### Task
Go through the records below from the first line and print each one exactly, stopping after the line that contains "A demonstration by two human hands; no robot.". Do not print pictures or anything past that line.

### Available records
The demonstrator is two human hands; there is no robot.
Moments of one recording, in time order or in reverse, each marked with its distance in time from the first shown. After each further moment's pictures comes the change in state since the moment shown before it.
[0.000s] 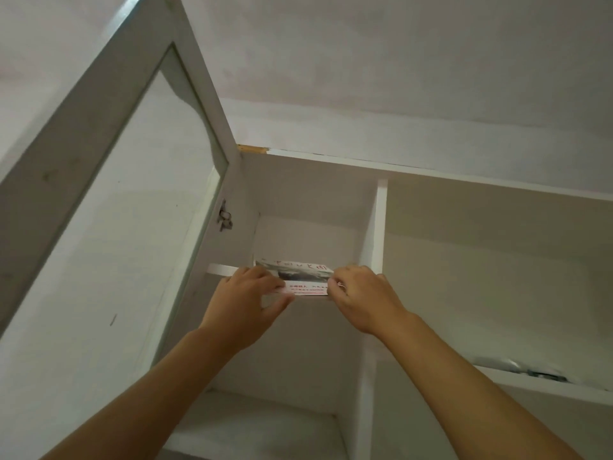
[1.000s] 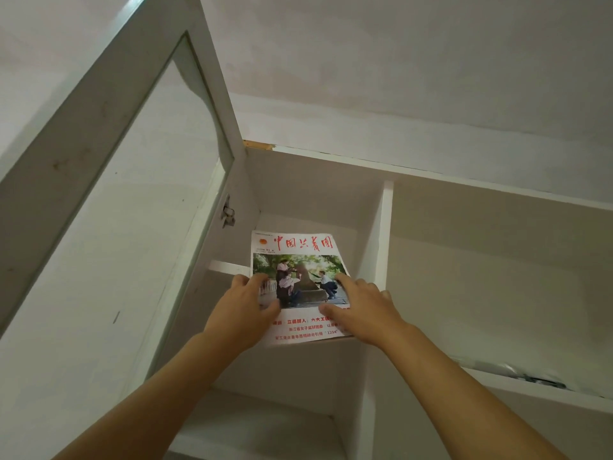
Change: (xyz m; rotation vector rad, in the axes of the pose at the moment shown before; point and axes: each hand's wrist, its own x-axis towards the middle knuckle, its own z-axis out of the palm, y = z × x) left_hand -0.002 -0.022 0.030 -0.198 -0.206 -0.400; right_hand 0.006 0.016 0.041 0.039 -0.097 0.125
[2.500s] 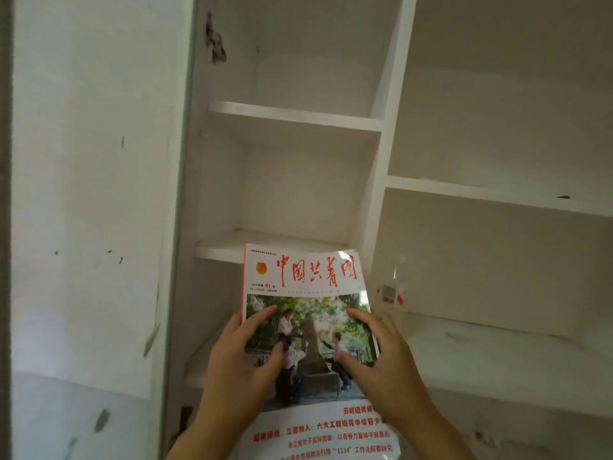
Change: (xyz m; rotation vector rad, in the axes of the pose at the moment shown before) left_hand -0.342 -0.021 0.027 -0.462 -0.125 -0.204; right_hand -0.355 -0.030 0.103 0.957 -0.130 0.266
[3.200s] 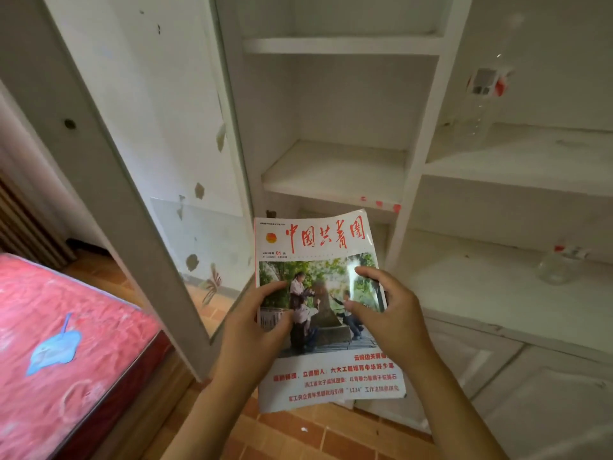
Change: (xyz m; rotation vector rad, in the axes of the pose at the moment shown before) left_hand -0.263 -0.040 -0.059 0.251 -0.088 -0.483; right_hand -0.224 0.055 0.094 0.304 -0.226 0.419
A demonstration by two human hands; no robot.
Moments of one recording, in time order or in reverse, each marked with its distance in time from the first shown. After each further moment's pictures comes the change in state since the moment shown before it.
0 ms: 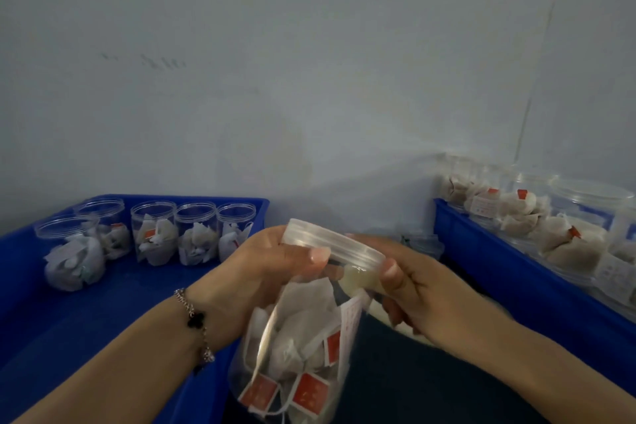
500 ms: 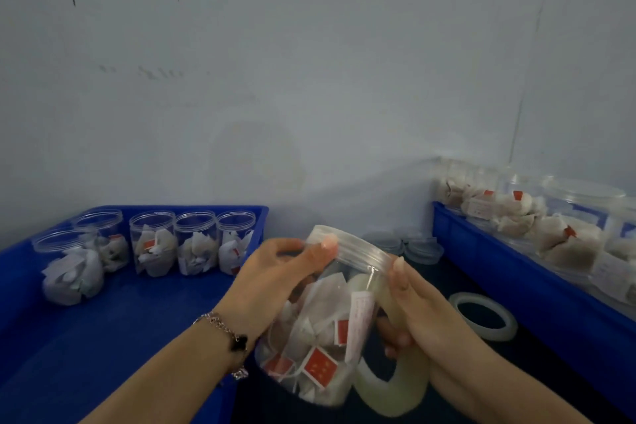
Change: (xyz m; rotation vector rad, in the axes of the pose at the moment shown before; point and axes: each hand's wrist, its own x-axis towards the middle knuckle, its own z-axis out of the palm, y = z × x) left_hand 0.018 -0.027 -0.004 0.324 0.439 -0.101; right_hand -0.006 0.000 0.034 0.877 0.068 0.335
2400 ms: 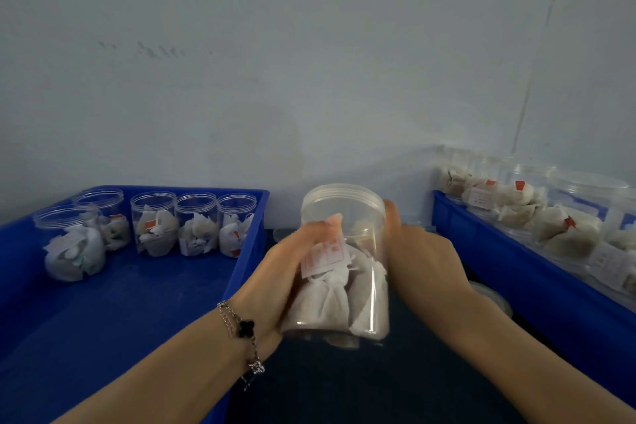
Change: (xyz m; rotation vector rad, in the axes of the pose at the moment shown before) left_hand -0.026 0.009 0.013 -0.462 0.043 -0.067; right_hand 0.047 -0.011 -0.009 -1.563 0.363 -0.263
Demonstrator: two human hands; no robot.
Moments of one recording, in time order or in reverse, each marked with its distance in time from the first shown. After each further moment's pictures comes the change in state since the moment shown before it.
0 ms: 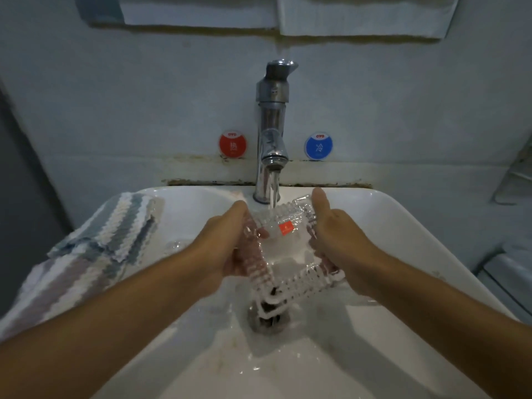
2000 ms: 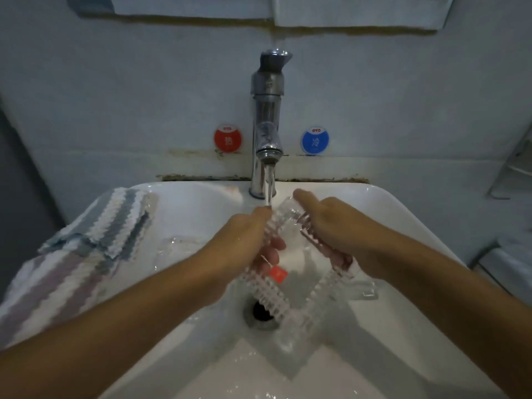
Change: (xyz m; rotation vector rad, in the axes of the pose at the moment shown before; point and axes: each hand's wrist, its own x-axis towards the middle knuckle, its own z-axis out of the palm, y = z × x) left_hand -0.014 0.001 0.019 0.321 -0.045 0.106; right_hand 0.002 -0.009 -0.018 -0.216 -0.134 -0.023
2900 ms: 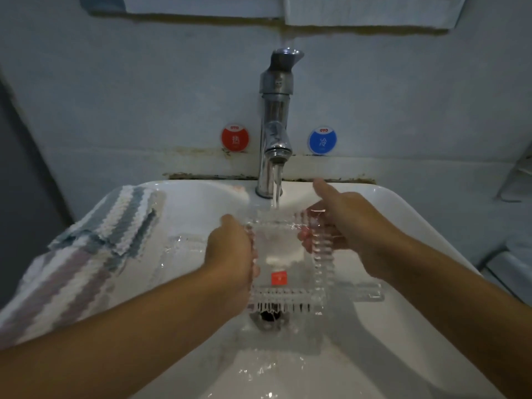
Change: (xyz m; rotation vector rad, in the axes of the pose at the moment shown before) left_hand -0.003 -0.013 0.011 -0.494 0.358 -0.191; right_hand 0.005 0.002 0.001 0.337 0.042 0.001
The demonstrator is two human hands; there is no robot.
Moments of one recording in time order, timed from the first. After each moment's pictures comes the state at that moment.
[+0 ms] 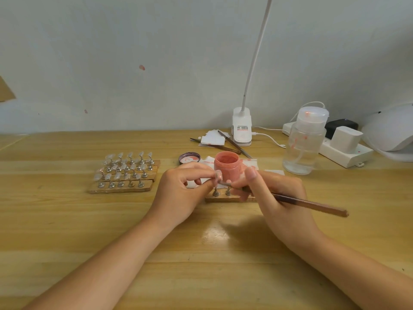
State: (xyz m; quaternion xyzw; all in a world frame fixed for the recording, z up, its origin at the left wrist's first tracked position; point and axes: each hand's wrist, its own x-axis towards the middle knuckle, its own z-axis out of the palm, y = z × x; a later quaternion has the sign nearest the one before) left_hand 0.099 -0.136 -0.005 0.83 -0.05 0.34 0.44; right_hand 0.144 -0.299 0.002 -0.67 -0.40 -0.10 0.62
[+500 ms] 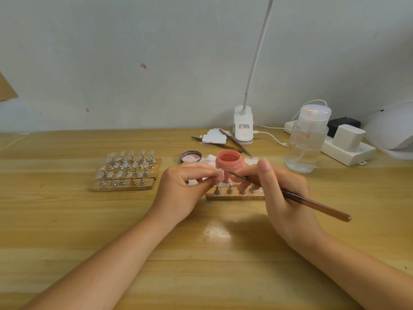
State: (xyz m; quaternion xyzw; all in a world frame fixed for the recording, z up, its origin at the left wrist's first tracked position) left_hand 0.100 -0.137 -0.005 0.81 -0.09 0.35 0.45; right_hand 0.142 -0.297 0.002 -0.64 -0.38 -0.10 0.66
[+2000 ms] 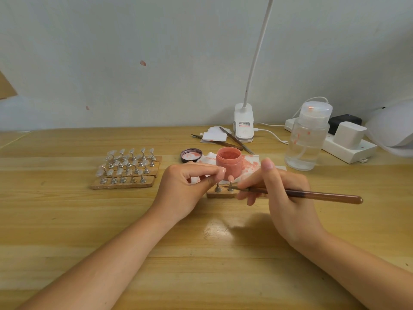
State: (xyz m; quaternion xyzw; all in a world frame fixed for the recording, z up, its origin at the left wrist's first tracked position) left_hand 0.099 -0.139 -0.006 0.81 -0.06 0.34 0.47; right_hand 0.139 -0.298 0.000 -0.64 -0.36 -0.07 0.68
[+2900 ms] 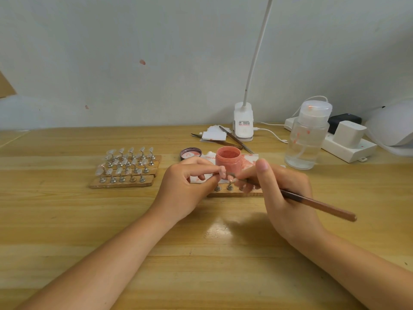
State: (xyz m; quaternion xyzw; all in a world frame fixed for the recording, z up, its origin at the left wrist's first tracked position) left_hand 0.096 -0.141 -0.001 0.84 -0.05 0.31 0.45; right_hand 0.143 -0.299 0.000 -0.67 -0.41 -0.13 0.61
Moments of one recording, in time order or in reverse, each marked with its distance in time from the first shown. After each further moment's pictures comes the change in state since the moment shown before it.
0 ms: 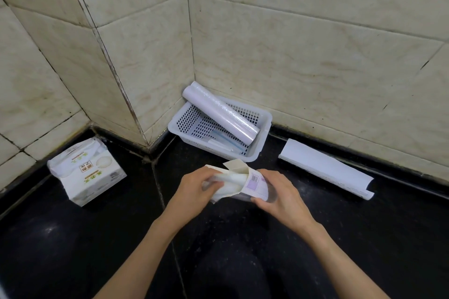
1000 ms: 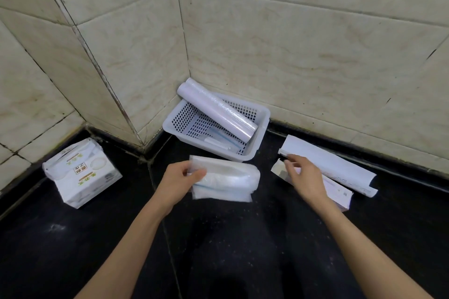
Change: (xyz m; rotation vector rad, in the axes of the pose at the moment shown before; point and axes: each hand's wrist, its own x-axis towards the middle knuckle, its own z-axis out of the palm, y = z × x) left_hand 0.026 -0.012 -0.010 -0.359 0.020 -0.361; right_hand 0.038 0.061 -0.025 0.042 0.240 0.385
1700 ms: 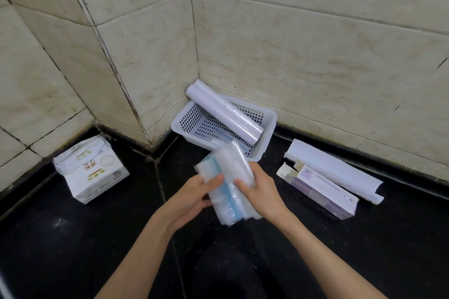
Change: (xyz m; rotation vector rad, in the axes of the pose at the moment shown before) left_hand -0.018 -0.006 0.011 -0.465 -0.365 -0.148; right_hand -0.055 -0.093 0.043 0.320 -0.333 -0.120
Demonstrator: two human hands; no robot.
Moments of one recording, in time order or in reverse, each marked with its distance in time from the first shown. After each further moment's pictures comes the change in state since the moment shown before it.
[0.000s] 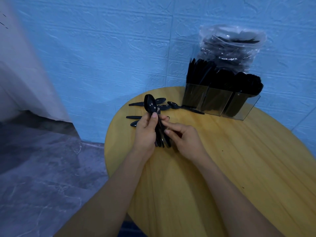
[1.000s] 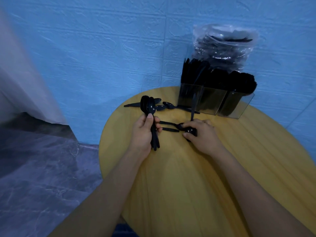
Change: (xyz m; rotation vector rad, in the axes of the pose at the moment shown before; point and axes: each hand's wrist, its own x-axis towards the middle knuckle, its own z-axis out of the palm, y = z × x) left_hand -0.001 0.006 0.009 -0.020 0.023 -0.103; right_hand 0.003 0.026 -0.058 -0.654 -0.076 0.234
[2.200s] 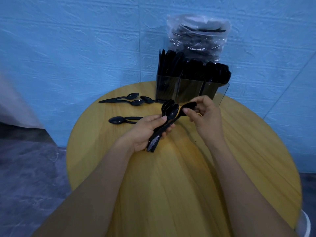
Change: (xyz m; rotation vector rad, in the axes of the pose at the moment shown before) left_hand 0.004 -0.020 0.041 0.239 -0.464 -0.348; right_hand -0.014 0.026 -0.029 0.736 0.500 -0.015
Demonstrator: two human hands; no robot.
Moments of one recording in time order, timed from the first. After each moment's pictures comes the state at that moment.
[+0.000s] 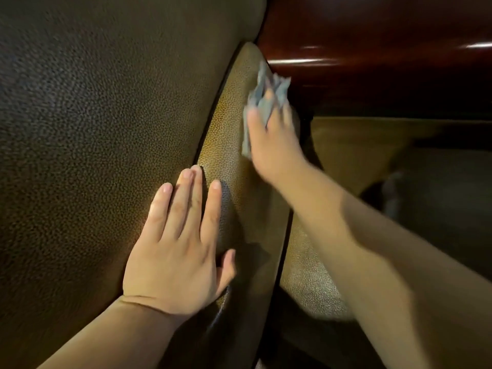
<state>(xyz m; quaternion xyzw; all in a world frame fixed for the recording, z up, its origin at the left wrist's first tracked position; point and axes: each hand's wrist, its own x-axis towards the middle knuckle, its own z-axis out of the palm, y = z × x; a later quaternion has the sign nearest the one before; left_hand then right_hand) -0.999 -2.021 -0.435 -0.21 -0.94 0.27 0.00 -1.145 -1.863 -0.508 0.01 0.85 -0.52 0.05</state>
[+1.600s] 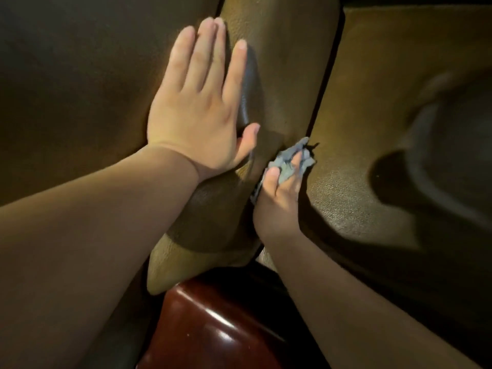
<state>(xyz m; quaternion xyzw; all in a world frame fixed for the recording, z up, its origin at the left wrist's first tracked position) -0.990 -2.020 -0.441 -0.19 -0.93 0.30 0.03 -0.894 -1.938 -0.584 0.24 0.73 -0.62 0.10</state>
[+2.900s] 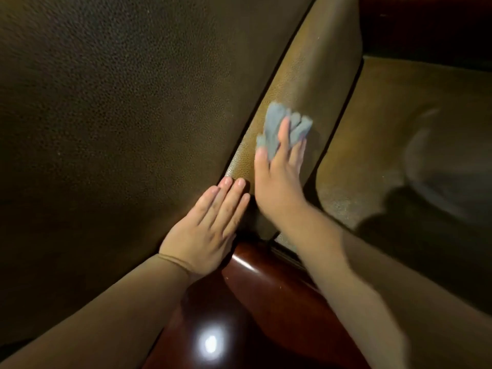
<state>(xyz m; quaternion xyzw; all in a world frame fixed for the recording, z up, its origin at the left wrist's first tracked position) -0.775 -2.112 -0.453 -0.29 -0.92 0.26 0.04 -0.880 -1.958 -0.501 0.01 0.84 -0.53 0.11</state>
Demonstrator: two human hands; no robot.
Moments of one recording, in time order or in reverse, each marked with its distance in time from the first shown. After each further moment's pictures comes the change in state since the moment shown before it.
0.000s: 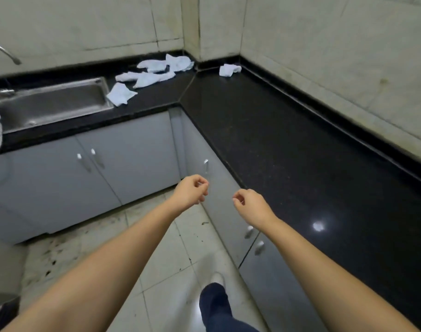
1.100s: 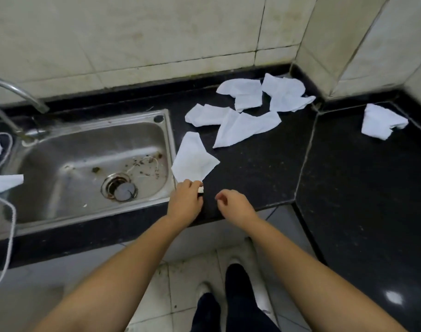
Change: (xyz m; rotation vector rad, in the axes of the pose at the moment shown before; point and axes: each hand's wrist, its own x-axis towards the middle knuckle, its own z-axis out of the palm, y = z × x) left_hand 0.496 -0.113 -0.384 0.670 0.247 -0.077; right_hand 0.592 -0.346 0.120 0.011 -0.322 -0.166
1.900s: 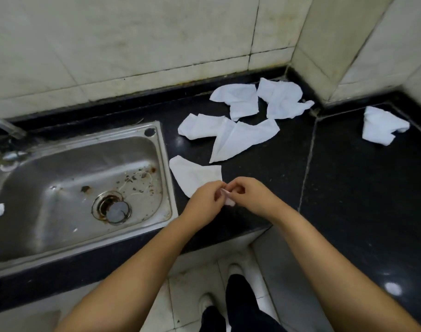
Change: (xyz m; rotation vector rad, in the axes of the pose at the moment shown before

### Response below
The demonstrator is two human hands; there is no robot.
Moments of one recording, in time order or in reverse, each marked with its distance in time from the first shown. After each further moment's pictures comes the change in state since the moment shown before it.
[0.000s] 
[1.000s] 
Change: (xyz m; rotation vector rad, in the axes of the pose at the moment shown before; point and axes: each hand's wrist, its own x-axis towards the middle knuckle, its own z-axis out of the palm, y = z × x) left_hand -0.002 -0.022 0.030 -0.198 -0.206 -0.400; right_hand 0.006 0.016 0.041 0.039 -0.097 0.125
[2.500s] 
Change: (xyz m; rotation vector rad, in the axes of the pose at the moment shown before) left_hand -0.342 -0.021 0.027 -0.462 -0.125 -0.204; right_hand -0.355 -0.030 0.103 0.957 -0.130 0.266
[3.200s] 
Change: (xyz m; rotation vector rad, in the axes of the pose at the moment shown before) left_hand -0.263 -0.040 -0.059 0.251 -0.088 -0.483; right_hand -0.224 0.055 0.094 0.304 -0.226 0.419
A demonstration by two human hands; no robot.

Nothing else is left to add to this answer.